I don't know what to feel anymore, what to do anymore. I cant get a hold of my emotions and everything's all over the place. Once I cry then I want to bang my head in the wall for being so stupid. There are so many things that have made me what I am and most are not something to be proud of. I want to go back and say it out loud that i miss it, but i shouldn't and i can't. I brought it upon myself when i made that decision. Why a mind change all of a sudden? I was fine, I was great this past 2 months. Now I cant even recognize myself anymore.

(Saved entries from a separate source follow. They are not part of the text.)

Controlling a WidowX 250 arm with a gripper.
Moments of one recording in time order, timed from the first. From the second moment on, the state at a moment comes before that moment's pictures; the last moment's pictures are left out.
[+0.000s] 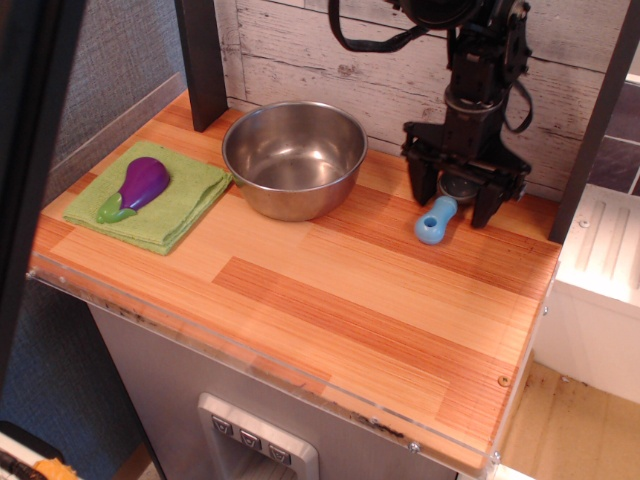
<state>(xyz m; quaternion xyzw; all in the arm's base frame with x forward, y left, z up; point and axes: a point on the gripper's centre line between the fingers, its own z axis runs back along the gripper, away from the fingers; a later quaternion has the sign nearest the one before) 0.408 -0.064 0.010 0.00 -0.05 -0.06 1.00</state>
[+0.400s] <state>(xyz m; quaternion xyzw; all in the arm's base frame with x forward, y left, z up) 0.415 -0.049 0.067 -0.04 -0.10 -0.05 0.99</state>
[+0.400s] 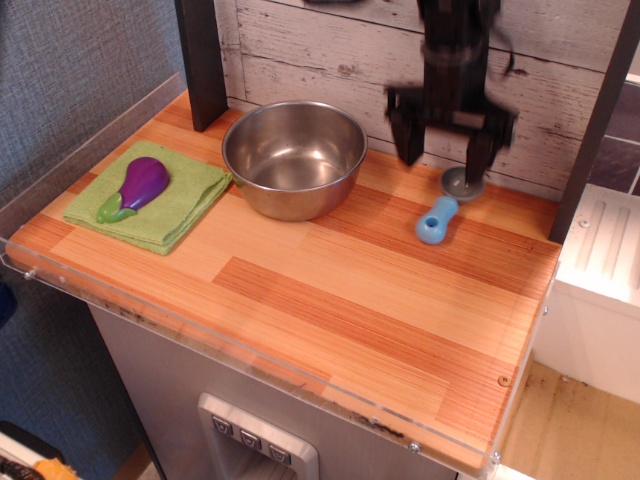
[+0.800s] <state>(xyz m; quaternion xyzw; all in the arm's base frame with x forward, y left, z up) 0.364 -0.033 0.100 -0.04 -0.10 -0.08 0.99</state>
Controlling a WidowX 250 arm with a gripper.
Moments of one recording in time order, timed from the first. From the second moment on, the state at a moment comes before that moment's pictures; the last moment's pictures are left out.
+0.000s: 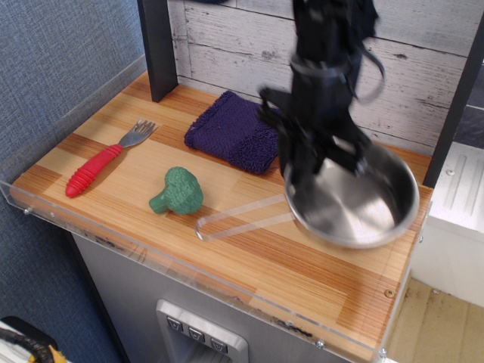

It stings like a bitch and i cant go on anymore. The smallest things triggers me and my mental health is fucked up. I thought I was recovering but I wasn't. i try so much to be positive and get through everyday because it has some sort of purpose. Its difficult. Its suffocating. I don't have hope anymore, no plans or any idea of what i want to do. Just letting life take me where it wants even if it means for it do take me down a cliff. I couldn't care any less. I don't see a reason to. Funny how i wanted 2022 to be the one year where i do everything correctly.

Its hurts so bad and i cant take it anymore. the worst part is that i cant even put an end to it. I'm that much of a pussy. i don't have the guts to. i am useless, i have no worth, i am nothing but a piece of trash lying on the floor. letting everyone walk over me because i wear my heart on my sleeve but try to act to hopeful and positive. its all an act, and its over now.